Set out exactly every line of the entries below, starting at the line that holds "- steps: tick" and stopping after the line that holds "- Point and".

##########

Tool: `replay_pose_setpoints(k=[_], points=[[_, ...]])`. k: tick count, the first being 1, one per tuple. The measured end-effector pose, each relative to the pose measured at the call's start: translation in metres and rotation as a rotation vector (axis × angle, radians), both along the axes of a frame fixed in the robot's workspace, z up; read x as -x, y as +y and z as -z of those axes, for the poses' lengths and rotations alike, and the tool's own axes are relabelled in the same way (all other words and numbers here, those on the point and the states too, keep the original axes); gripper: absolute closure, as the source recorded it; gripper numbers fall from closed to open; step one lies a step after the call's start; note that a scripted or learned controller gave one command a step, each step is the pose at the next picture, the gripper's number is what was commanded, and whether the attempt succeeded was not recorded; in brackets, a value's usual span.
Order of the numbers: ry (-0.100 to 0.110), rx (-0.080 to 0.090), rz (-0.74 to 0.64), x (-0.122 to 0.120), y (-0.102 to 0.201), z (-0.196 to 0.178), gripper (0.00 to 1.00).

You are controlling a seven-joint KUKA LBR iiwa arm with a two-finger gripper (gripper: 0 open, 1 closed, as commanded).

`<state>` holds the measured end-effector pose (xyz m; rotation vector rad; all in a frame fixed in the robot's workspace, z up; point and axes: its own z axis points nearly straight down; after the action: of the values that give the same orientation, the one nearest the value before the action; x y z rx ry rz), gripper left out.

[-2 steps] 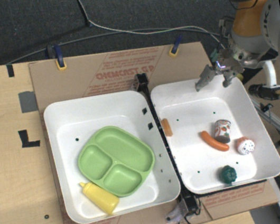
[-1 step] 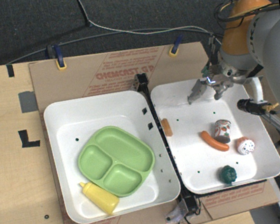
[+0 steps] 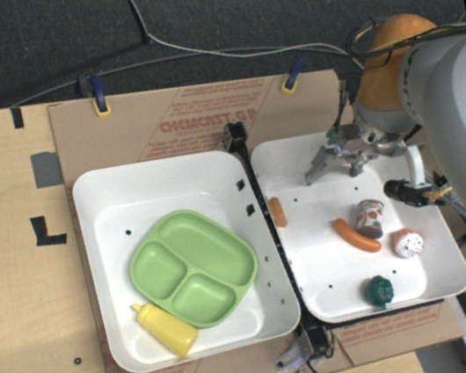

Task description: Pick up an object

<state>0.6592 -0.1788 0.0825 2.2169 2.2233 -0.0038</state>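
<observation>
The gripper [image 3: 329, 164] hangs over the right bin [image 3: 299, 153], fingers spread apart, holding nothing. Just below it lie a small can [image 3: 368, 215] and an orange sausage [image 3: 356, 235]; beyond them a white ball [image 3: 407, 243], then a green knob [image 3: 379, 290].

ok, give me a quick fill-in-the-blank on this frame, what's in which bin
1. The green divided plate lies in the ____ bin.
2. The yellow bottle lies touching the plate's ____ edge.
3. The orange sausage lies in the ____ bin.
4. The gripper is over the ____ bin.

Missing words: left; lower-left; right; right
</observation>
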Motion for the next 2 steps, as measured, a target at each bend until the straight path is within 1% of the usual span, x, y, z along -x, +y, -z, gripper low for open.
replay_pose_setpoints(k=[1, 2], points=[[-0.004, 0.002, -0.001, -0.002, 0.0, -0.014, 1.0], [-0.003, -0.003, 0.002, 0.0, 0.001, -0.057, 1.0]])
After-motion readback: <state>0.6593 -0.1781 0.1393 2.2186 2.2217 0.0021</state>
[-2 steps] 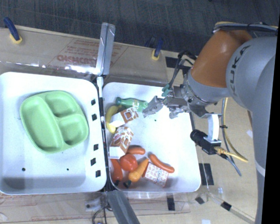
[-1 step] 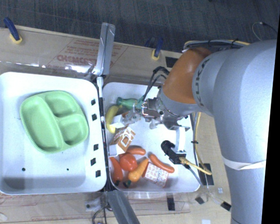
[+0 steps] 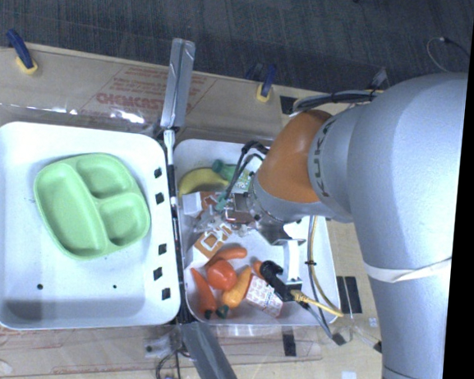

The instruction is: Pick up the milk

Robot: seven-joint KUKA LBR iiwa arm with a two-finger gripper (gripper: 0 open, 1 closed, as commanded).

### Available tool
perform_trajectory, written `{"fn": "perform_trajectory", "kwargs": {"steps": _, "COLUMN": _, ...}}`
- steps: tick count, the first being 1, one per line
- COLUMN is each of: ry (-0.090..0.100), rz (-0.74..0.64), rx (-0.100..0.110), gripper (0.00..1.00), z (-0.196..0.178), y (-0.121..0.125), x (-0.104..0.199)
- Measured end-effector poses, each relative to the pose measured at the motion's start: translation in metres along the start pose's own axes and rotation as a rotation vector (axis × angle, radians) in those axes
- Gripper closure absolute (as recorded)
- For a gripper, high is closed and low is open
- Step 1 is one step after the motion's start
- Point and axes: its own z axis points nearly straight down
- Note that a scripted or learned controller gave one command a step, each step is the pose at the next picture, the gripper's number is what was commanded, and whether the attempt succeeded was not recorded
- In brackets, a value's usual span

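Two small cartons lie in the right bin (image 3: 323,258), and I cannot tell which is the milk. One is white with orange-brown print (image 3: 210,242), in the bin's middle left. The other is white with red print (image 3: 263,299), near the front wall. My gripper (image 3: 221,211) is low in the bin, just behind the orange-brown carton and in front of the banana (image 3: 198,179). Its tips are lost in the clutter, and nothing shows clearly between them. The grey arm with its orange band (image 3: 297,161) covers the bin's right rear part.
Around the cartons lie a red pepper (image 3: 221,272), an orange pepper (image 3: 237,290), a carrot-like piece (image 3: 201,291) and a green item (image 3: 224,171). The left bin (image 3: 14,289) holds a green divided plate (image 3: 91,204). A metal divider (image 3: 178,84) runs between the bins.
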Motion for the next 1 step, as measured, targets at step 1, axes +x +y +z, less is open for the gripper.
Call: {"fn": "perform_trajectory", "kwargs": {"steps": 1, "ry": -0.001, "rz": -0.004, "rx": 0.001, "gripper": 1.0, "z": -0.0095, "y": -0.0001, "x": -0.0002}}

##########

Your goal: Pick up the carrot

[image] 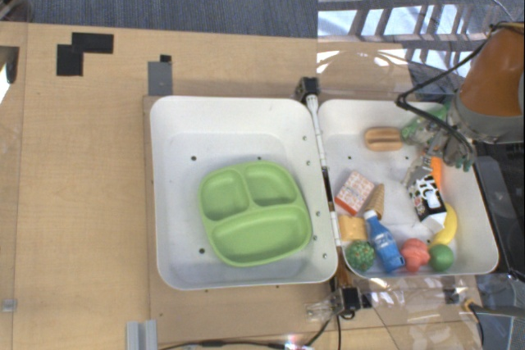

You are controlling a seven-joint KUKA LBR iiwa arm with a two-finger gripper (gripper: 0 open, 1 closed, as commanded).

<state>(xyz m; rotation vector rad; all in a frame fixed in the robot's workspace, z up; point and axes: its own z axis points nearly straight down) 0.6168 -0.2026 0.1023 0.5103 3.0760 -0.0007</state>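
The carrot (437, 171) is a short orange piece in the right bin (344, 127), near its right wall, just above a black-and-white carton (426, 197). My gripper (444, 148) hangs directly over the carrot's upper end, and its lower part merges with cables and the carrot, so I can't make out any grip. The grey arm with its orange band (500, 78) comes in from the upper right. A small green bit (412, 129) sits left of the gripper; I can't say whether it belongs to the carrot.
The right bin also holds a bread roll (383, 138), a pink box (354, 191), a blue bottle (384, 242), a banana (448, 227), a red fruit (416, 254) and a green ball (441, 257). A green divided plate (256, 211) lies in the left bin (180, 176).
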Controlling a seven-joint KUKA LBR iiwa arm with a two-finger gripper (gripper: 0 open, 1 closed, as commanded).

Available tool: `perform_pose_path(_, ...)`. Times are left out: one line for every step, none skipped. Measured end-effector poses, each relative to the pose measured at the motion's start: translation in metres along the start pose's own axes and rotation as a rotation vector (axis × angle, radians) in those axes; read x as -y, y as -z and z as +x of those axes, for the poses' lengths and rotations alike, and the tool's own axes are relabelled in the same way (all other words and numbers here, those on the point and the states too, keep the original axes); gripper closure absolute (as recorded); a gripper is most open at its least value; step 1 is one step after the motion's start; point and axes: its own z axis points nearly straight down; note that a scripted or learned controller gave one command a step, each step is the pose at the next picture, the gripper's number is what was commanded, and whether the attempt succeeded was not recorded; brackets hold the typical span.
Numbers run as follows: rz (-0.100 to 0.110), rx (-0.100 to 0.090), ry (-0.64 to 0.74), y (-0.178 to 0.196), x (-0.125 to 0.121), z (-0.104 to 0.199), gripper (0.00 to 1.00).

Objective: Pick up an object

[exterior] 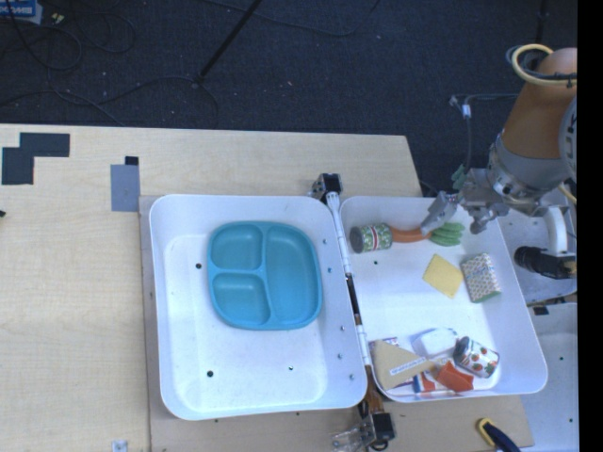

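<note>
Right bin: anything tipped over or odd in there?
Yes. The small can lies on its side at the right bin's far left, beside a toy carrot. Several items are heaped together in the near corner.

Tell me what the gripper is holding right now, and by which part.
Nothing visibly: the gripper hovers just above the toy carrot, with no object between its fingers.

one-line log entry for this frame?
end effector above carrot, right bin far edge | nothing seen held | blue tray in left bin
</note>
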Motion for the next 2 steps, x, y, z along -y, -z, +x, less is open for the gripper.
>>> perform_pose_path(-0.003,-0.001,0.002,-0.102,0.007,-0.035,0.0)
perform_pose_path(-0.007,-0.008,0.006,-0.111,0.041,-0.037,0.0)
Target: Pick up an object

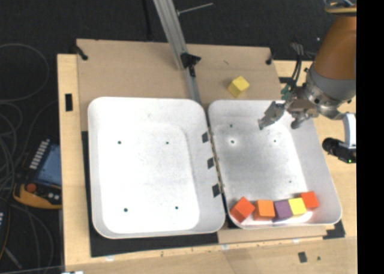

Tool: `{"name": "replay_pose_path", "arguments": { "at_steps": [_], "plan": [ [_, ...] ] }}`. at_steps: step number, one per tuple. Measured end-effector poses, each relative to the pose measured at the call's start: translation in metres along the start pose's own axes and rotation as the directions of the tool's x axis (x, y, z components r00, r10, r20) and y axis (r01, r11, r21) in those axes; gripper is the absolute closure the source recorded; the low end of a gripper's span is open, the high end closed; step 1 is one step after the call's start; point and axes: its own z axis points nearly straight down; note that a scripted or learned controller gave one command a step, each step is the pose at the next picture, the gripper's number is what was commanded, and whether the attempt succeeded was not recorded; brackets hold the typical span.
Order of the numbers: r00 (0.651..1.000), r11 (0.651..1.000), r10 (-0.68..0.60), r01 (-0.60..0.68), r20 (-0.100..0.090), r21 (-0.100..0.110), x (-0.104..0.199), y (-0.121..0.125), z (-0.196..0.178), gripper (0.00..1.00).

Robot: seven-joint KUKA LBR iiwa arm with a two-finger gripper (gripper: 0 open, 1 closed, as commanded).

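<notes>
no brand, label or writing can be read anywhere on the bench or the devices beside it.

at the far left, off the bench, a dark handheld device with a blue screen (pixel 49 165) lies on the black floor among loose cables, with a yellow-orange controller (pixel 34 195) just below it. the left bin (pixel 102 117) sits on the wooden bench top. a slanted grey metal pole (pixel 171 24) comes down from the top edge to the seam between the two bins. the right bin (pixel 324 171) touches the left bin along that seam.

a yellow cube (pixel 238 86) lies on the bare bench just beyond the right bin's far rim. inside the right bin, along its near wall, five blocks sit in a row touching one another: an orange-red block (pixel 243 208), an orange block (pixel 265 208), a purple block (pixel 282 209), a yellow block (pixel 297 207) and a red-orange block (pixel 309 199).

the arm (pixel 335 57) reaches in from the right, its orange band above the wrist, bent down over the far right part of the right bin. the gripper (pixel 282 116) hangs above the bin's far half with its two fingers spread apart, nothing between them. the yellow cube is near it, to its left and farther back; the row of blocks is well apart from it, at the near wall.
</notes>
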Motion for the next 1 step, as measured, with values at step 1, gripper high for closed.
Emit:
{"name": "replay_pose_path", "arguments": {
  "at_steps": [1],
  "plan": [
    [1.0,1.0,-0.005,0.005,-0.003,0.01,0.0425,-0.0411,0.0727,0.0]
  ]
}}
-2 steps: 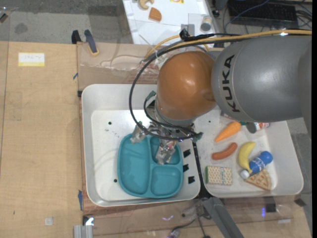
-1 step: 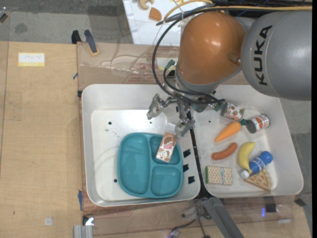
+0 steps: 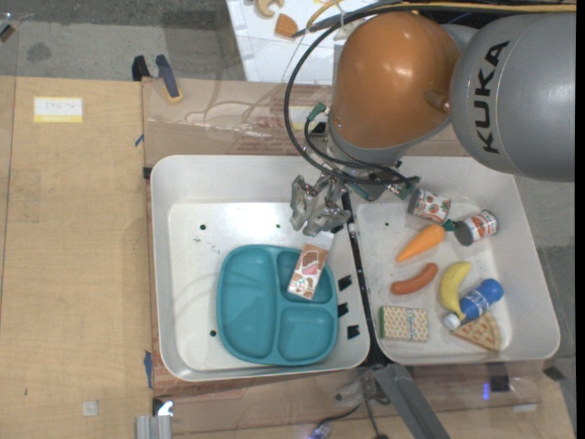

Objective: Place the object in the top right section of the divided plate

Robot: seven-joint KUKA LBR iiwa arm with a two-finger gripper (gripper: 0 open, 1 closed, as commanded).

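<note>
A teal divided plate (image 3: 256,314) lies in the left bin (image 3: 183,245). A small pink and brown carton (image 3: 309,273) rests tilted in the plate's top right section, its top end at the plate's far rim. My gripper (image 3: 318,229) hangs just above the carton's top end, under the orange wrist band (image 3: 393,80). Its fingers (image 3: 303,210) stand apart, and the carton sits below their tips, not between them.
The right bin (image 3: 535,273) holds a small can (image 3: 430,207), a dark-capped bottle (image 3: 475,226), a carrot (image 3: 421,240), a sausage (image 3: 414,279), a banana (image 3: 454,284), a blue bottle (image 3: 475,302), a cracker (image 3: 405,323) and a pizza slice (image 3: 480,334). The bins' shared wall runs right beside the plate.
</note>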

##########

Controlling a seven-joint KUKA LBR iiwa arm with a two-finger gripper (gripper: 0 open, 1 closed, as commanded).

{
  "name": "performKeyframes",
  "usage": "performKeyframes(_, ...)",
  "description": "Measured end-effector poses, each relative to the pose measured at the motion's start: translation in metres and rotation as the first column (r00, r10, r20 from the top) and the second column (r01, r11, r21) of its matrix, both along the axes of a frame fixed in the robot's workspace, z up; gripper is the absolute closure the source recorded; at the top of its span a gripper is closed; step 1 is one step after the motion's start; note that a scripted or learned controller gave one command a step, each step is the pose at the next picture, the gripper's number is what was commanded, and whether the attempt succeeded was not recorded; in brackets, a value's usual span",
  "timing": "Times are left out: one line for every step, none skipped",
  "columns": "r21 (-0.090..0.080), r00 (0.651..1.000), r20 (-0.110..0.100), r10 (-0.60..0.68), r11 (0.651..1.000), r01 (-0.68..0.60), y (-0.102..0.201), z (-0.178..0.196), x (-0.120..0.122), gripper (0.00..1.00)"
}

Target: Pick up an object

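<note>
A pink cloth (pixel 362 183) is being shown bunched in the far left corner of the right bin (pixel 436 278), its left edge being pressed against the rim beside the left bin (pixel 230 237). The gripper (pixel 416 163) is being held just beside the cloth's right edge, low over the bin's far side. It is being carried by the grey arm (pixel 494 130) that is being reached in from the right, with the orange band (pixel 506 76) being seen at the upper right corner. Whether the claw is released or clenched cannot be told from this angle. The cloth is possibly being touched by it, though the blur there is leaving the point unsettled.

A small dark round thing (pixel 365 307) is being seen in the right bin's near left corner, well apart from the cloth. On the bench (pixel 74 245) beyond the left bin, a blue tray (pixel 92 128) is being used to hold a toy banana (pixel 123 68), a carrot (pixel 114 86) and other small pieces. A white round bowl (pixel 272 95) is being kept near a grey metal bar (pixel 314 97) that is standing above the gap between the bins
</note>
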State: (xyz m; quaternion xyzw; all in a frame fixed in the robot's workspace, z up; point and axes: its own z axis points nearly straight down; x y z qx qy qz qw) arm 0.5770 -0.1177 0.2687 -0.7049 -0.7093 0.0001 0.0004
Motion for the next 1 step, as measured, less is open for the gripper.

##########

Result below:
- steps: tick count, the first being 1, one per line
- COLUMN is each of: ry (-0.090..0.100), rz (-0.74..0.64), rx (-0.100..0.110), gripper (0.00..1.00), z (-0.196..0.178), y (-0.121..0.125), x (-0.104..0.199)
- Measured end-effector poses, each relative to the pose measured at the motion's start: translation in metres along the start pose's own axes and rotation as a rotation vector (axis × angle, radians) in those axes
- Gripper closure absolute (as recorded)
- For a gripper, high is closed and low is open
- Step 1 is one step after the motion's start
- Point and axes: its own z axis points nearly straight down

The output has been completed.